Assignment >> Look through the listing underneath for "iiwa", and copy every line that has it.
Source material START
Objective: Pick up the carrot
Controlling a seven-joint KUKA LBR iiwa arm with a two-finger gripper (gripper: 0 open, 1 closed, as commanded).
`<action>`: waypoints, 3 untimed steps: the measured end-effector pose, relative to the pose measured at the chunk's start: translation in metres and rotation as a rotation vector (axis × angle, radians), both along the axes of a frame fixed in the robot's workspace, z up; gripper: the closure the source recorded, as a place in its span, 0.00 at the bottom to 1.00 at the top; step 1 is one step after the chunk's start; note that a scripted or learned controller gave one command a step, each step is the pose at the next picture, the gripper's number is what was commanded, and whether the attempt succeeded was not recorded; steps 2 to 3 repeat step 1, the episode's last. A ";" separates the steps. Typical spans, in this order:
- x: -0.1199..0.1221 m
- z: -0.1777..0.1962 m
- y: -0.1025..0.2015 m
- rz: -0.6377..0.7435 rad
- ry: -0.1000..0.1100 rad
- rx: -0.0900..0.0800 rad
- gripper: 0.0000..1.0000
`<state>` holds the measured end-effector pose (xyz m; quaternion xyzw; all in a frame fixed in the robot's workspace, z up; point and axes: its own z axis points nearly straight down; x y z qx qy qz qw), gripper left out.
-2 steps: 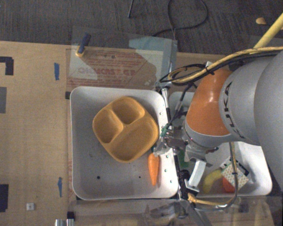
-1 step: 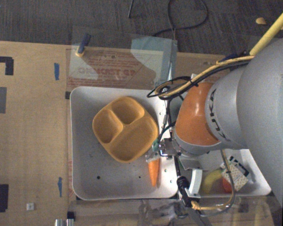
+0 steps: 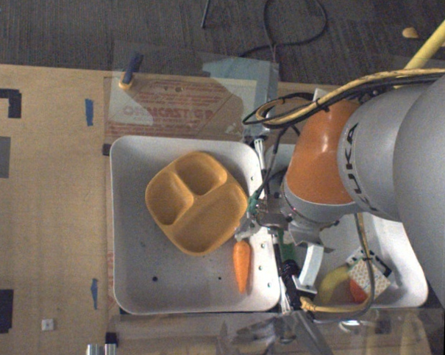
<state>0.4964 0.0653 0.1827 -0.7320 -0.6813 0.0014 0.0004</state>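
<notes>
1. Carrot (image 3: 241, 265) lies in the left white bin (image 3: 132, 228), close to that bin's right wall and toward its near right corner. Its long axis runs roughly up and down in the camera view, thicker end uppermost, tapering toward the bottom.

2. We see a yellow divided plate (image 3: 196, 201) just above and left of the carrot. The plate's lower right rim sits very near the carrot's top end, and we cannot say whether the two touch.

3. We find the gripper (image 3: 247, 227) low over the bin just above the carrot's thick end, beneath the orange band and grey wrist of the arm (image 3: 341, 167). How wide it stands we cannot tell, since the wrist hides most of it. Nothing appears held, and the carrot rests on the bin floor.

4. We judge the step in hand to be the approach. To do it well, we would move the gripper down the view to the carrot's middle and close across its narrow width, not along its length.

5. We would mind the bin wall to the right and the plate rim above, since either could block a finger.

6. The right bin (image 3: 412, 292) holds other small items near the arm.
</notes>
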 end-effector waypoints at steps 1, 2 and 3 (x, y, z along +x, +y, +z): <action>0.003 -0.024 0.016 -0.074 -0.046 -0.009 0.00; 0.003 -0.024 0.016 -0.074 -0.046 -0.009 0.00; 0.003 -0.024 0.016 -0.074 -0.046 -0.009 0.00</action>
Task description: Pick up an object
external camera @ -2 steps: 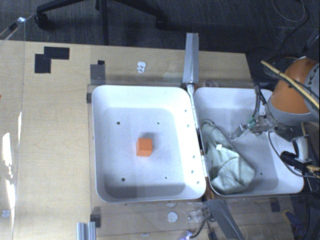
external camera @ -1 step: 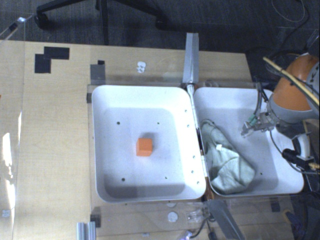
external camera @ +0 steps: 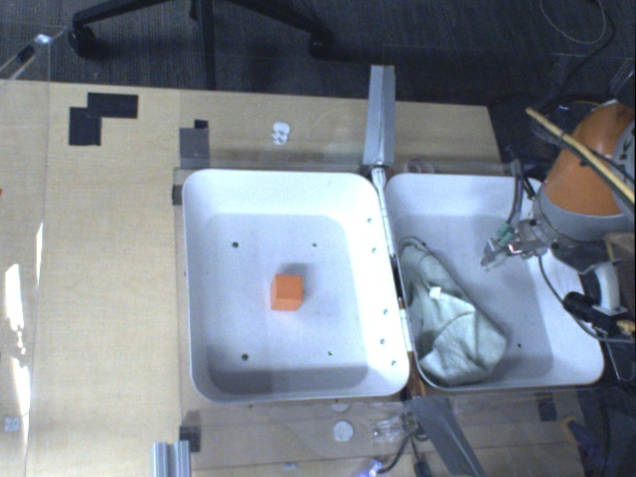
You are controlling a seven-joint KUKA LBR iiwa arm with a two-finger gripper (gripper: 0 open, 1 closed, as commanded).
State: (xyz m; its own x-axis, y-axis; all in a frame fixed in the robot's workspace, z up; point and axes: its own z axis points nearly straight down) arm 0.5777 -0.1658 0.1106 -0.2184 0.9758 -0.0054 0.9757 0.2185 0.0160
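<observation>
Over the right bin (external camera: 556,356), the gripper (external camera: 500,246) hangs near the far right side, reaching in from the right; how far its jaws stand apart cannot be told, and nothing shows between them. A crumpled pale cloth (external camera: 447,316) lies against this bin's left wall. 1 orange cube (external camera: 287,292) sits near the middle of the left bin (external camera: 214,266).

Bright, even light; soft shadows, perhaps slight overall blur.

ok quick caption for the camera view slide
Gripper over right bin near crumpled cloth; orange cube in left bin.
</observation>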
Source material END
Exercise answer >>
Controlling a seven-joint KUKA LBR iiwa arm with a two-finger gripper (gripper: 0 open, 1 closed, as commanded).
You are controlling a seven-joint KUKA LBR iiwa arm with a two-finger gripper (gripper: 0 open, 1 closed, as commanded).

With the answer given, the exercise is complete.